A word-for-word copy of every entry below is required; the images do not belong in it.
[[ Information supplied, beginning ]]
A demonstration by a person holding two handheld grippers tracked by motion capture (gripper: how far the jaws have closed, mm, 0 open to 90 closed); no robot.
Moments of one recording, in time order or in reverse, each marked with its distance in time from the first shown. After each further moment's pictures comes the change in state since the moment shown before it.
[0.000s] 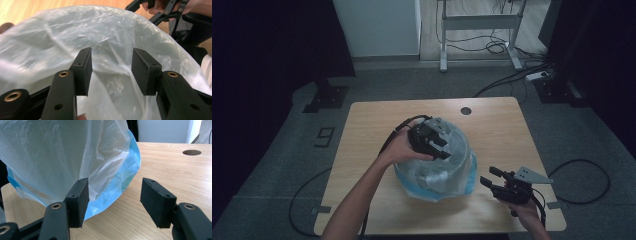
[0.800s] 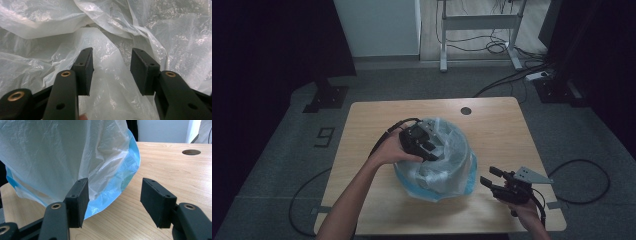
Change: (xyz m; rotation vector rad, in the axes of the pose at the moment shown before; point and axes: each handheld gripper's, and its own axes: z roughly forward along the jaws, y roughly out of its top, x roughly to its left) left arm 0.009 -0.024 0.004 0.101 -0.007 -0.055; right arm 0.000 0.000 0.000 0.002 -0.004 -0.001
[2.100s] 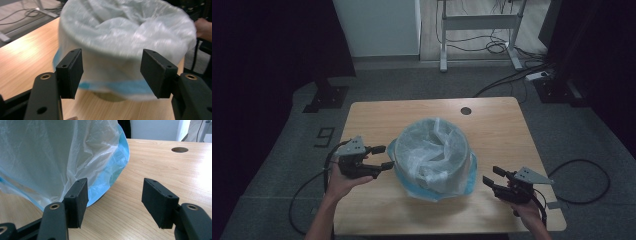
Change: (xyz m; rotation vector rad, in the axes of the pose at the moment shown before) left arm -0.045 -0.160 -0.069 -0.491 0.255 -0.230; right arm -0.005 -0.003 -0.002 0.023 -0.059 -0.024
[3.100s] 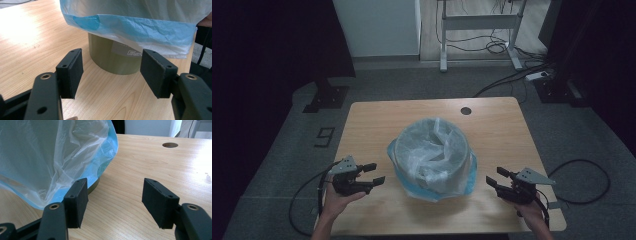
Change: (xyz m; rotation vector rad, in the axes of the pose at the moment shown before) left arm 0.005 -0.069 0.004 0.014 0.024 -0.115; right arm -0.008 -0.006 -0.004 0.026 -0.046 -0.008
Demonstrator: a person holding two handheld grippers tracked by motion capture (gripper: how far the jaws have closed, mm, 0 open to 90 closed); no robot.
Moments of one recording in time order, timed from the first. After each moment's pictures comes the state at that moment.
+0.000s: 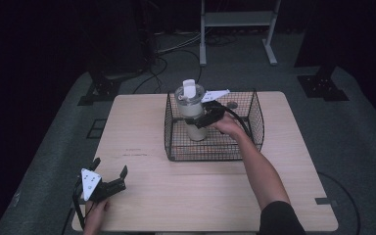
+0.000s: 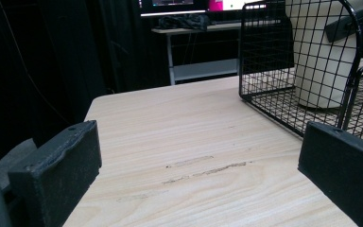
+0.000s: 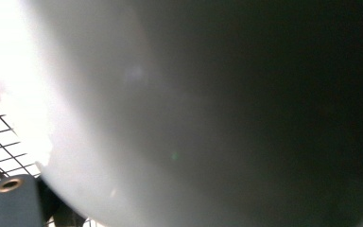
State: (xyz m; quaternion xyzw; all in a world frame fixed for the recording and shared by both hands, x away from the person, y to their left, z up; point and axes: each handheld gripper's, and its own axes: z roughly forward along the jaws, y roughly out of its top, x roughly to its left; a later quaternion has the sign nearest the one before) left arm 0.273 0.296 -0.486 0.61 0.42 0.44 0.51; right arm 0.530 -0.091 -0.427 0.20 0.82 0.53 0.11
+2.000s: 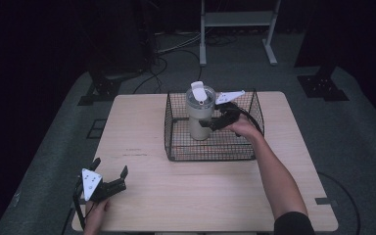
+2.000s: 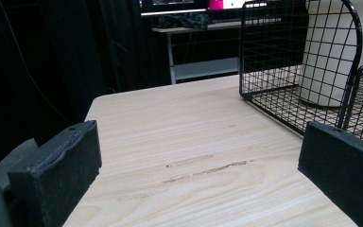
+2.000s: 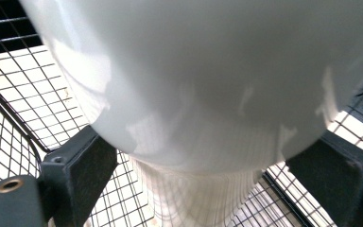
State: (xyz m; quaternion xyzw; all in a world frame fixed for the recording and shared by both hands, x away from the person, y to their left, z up) left arm 0.272 0.295 -0.486 0.61 0.42 0.44 0.51; right arm 0.510 -0.138 -0.416 0.21 0.83 0.50 0.12
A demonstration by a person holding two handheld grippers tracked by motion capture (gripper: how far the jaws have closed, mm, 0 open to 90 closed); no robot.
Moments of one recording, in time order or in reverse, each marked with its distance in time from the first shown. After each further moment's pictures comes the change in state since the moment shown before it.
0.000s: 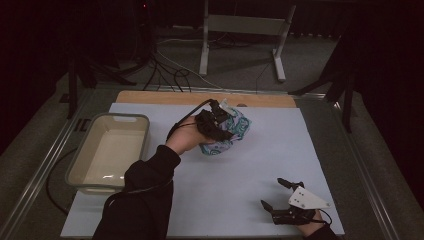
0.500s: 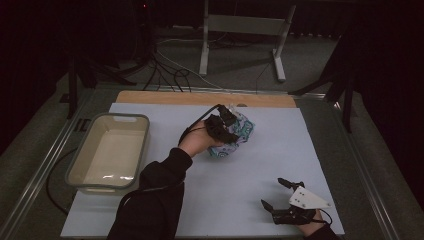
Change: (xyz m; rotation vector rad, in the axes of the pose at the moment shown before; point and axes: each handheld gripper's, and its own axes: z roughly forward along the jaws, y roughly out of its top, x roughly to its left) left arm 0.000 0.003 0.046 0.024 0.014 -0.054; right arm -0.001 0.000 0.000 -0.007 -0.003 0.004
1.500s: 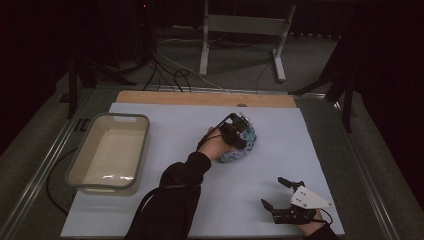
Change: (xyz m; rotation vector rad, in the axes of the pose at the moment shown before) left arm -0.006 0.007 0.076 0.073 0.098 -0.066; right arm -0.001 0.001 -0.001 -0.026 0.007 0.010
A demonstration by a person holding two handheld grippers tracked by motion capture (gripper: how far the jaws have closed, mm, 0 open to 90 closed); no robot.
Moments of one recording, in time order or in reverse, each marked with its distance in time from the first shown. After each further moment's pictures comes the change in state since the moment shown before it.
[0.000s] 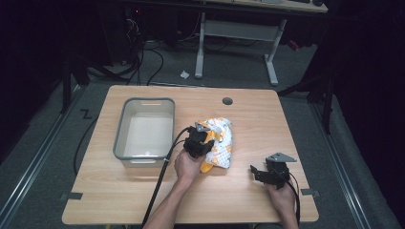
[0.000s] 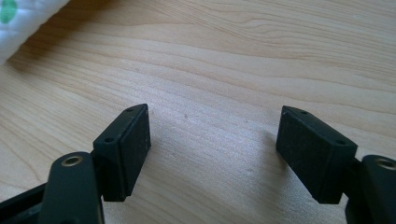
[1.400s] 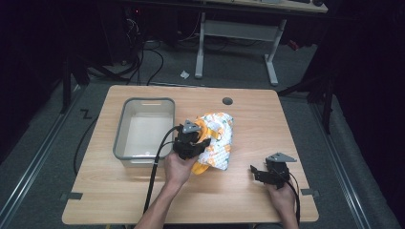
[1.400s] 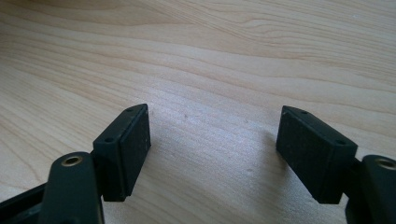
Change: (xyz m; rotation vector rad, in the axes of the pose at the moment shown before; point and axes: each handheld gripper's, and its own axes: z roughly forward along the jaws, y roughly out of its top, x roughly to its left) left arm -0.002 0.007 -0.066 -0.096 -0.095 0.016; right arm 0.000 0.000 0.000 0.001 0.000 0.002
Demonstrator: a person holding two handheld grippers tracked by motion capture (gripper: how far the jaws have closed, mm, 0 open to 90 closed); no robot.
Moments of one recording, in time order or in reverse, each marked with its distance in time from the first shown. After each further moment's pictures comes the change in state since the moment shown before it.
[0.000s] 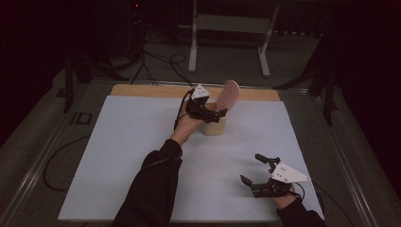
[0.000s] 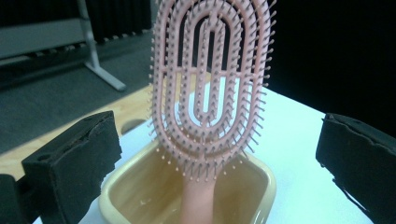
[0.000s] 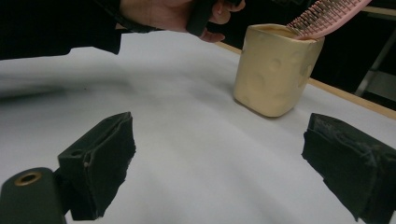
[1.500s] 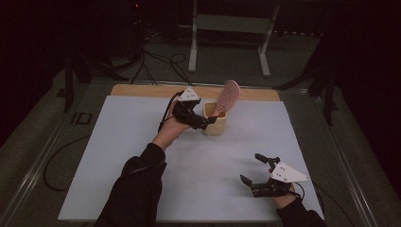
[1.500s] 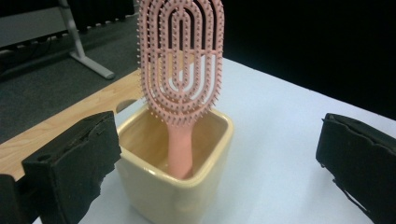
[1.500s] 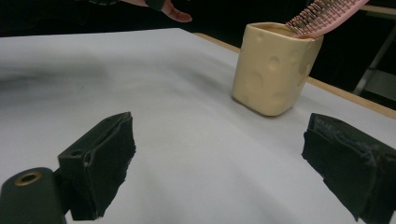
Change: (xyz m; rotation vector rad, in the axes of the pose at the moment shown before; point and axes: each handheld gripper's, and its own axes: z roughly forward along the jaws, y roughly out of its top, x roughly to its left) left arm -0.007 0.001 -0.059 0.081 -0.058 0.058; right arm 0.000 0.000 0.001 0.008 -0.005 -0.001
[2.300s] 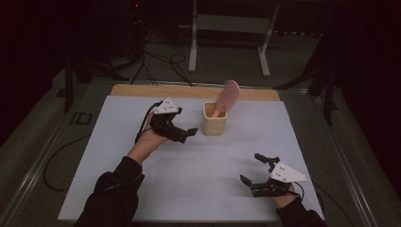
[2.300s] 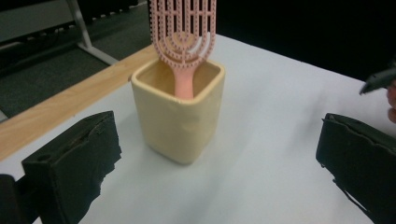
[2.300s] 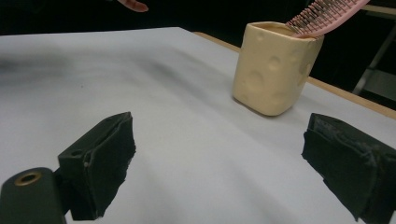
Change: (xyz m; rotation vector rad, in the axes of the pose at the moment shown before) left arm -0.006 -0.032 -0.064 0.030 0.026 0.015; right arm 0.001 0.001 0.001 0.003 -0.002 -0.001
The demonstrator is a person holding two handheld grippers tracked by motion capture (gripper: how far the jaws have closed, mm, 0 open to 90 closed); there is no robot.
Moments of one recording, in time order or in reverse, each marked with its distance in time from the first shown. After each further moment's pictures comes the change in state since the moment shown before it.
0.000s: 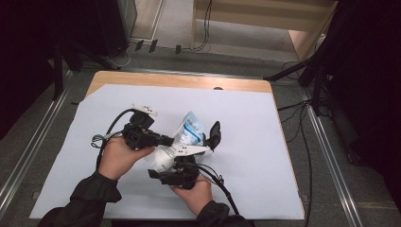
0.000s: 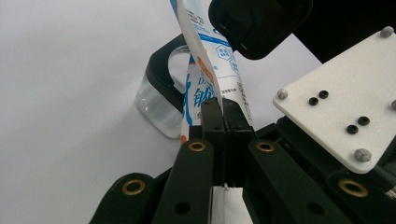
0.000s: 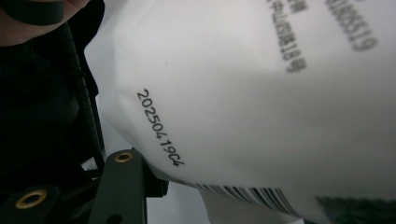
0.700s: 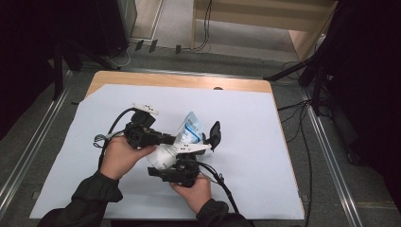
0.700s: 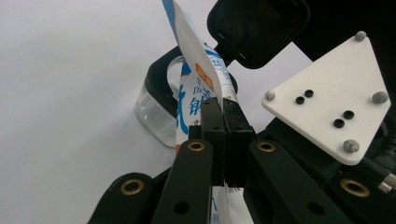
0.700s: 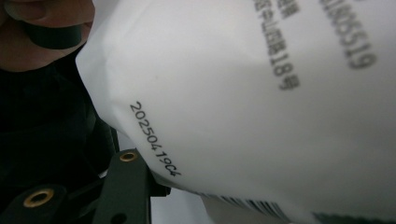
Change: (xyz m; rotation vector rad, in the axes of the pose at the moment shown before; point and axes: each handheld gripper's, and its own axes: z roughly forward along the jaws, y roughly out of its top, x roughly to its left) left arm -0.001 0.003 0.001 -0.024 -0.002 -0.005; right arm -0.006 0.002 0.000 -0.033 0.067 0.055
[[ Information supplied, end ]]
## Reply to the exercise
A demonstration by a person holding two handheld grippers tracked by motion capture (gripper: how far the jaws have closed, mm, 0 open to 90 closed); no robot.
Moments of one recording, in time order or in reverse, each marked with its distance in time from the first shown. After each further moment's pictures comes the change in state since the moment shown before it.
[0.000s] 
[0.800s] 
Change: (xyz m; rotation vector rad, in the axes of the pose at the moment shown before; point and axes: each handheld gripper's, and its own axes: z roughly forward along the jaws, y roughly out of its top, x roughly to its left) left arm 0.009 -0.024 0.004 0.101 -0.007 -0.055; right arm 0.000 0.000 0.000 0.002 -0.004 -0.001
[2.100s] 
Change: (xyz m; rotation vector rad, in the axes of the pose at the moment shown before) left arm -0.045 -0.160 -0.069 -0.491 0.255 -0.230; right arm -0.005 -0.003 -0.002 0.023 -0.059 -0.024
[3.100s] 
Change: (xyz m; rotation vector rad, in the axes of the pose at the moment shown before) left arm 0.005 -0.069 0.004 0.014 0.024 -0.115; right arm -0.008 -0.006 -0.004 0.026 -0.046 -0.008
Demonstrator: a person holding two handheld grippers tracked by motion capture (gripper: how far the jaws have closed, mm, 0 open to 90 closed); no robot.
Moments of one recording in time order, timed from the first. After each moment's pictures comes the state at that moment.
+0.000s: 
+0.000s: 
+0.000s: 
State: (xyz m; quaternion xyzw; all in a world frame fixed for the recording and shared by both hands, x away from the person, y to their left, z up; point and axes: each handheld gripper's, and its own axes: z roughly forward along the jaws, y roughly out of its top, x roughly to its left; a later quaternion has the sign nearest the one before) left arm 0.273 0.296 -0.486 0.61 0.42 0.44 0.51; right arm 0.530 -0.091 -0.427 0.20 0.82 0.53 0.11
+2.000s: 
+2.000s: 
+2.000s: 
State: (xyz m; quaternion xyzw; all in a world frame fixed for the recording and shared by both hands, x away from the person, y to their left, z up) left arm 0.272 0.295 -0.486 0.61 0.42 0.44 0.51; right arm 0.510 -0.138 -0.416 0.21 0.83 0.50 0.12
A demonstration by a person holding two handheld grippers tracked by motion capture (gripper: how far the jaws have closed, mm, 0 open to 90 closed); no robot.
Moments of one recording, in time order or in reverse, each marked with its distance in time from the first shown. After each further moment's pictures comes the change in state since the moment shown before it.
0.000s: 
0.500s: 
Change: (xyz m; rotation vector rad, in the axes of the pose at the moment shown before; point and axes: each handheld gripper's, and its own axes: z roughly forward along the jaws, y roughly out of its top, x roughly to its left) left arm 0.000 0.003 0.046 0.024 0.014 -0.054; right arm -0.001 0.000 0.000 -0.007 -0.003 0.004
1.500s: 
Change: (xyz m; rotation vector rad, in the axes of the pose at the moment shown before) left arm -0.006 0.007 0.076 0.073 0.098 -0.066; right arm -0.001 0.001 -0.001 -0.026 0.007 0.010
A demonstration by a person holding two handheld grippers tracked by motion capture (gripper: how far the jaws have closed, mm, 0 open to 90 closed); no robot.
Moments of one recording, in time order or in reverse, each marked with its distance in time from the first shown. After each further moment's pictures comes the change in state since the moment shown before it.
[0.000s] 
[0.000s] 
[1.400s] 
[1.400s] 
Change: (xyz m; rotation vector rad, in the axes of the pose at the moment shown before; point and axes: each handheld gripper's, and its own axes: z roughly forward along the jaws, y roughly out of its top, x roughly to its left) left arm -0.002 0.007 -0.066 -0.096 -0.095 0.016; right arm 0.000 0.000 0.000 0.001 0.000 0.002
Demonstrator: a person holding two handheld grippers tracked by motion capture (gripper: how far the jaws have closed, mm, 0 open to 90 closed); no robot.
Moments of one recording, in time order or in reverse, each marked with its distance in time from the first shown. After each further moment's pictures comes the change in state since the moment shown before it.
[0.000s] 
[0.000s] 
[0.000s] 
[1.500s] 
[1.500s] 
[1.500s] 
Change: (xyz m; rotation vector rad, in the axes of the pose at the moment shown before; point and axes: each handheld gripper's, and its own axes: z roughly forward along the jaws, y roughly out of its top, x roughly to its left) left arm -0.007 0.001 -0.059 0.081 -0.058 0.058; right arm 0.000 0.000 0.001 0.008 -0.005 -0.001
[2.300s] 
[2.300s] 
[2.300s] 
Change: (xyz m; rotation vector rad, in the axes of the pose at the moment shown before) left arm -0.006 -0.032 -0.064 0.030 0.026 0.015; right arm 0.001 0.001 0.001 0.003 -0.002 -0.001
The demonstrator is a person holding two handheld grippers tracked by motion capture (gripper: how far the jaws have closed, mm, 0 open to 90 closed); there is no robot.
Moments of one recording, in time order or in reverse, each marked with its distance in time from the first shown. After each further moment's pictures comes the change in state since the moment shown before it.
0.000s: 
0.000s: 
0.000s: 
0.700s: 
0.700s: 
0.700s: 
Change: (xyz m; rotation vector rad, in the axes of the pose at the moment shown before; point and axes: each handheld gripper's, and its own axes: z roughly forward along the jaws, y roughly out of its top, x roughly to its left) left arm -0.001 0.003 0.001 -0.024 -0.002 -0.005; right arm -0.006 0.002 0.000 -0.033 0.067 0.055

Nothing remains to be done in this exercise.